» **WHAT THE EXERCISE ASKS**: Look through the lines below; wherever the word "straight" appears, copy that line.

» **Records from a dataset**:

#####

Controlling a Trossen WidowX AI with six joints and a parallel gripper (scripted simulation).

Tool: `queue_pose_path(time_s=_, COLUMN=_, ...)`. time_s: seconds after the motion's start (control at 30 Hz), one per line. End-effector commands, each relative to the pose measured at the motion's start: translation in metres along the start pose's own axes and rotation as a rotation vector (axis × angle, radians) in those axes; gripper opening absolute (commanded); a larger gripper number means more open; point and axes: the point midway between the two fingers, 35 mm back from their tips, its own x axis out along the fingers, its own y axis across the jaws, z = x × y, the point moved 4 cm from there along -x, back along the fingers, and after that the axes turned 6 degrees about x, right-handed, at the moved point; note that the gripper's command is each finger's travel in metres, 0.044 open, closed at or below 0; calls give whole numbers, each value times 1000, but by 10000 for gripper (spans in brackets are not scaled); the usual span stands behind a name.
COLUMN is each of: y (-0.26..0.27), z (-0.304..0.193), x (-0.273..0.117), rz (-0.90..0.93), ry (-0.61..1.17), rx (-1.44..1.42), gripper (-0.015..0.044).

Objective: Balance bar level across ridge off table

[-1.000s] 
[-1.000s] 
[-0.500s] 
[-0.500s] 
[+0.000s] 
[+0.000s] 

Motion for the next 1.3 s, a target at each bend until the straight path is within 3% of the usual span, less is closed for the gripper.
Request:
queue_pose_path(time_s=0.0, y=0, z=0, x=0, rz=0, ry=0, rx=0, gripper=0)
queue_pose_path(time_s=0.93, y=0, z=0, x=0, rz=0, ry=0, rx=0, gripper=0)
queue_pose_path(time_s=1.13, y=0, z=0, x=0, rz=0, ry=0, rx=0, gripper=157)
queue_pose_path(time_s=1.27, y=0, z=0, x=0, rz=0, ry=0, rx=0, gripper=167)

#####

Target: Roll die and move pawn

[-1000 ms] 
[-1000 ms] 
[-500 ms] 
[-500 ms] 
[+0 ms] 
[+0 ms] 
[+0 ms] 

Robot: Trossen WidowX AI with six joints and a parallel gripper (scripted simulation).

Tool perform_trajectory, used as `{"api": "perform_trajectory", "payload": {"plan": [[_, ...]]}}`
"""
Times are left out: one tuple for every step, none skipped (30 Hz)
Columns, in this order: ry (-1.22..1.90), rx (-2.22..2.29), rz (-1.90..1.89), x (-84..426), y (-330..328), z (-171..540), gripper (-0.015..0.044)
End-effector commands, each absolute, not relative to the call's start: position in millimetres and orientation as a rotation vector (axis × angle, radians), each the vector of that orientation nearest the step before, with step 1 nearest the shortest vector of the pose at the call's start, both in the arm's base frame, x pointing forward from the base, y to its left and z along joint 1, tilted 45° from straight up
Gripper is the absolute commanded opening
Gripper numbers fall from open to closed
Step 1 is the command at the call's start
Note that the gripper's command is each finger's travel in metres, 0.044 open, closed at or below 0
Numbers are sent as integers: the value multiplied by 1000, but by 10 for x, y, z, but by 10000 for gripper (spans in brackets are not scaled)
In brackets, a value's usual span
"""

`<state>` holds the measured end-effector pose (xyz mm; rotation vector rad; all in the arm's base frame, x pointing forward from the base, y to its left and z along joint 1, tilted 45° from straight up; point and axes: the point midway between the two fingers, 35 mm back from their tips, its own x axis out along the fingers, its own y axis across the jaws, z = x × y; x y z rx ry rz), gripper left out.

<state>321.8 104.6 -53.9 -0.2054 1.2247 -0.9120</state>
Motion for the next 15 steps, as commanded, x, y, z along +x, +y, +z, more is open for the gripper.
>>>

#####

» **SOLUTION**:
Motion for the next 1.3 s, a target at each bend until the straight path is within 3% of the usual span, less is closed for the gripper.
End-effector commands, each absolute, not relative to the call's start: position in millimetres and orientation as a rotation vector (axis × angle, radians), each the vector of that orientation nearest the step before, with step 1 nearest the shortest vector of the pose at the call's start, both in the arm's base frame, x pointing forward from the base, y to its left and z along joint 1, tilted 45° from straight up
`<state>` holds the measured end-effector pose (xyz mm; rotation vector rad; all in the arm's base frame, x pointing forward from the base, y to its left and z along joint 1, tilted 45° from straight up; point and axes: the point midway between the two fingers, 35 mm back from their tips, its own x axis out along the fingers, its own y axis across the jaws, z = x × y; x y z rx ry rz), gripper left out.

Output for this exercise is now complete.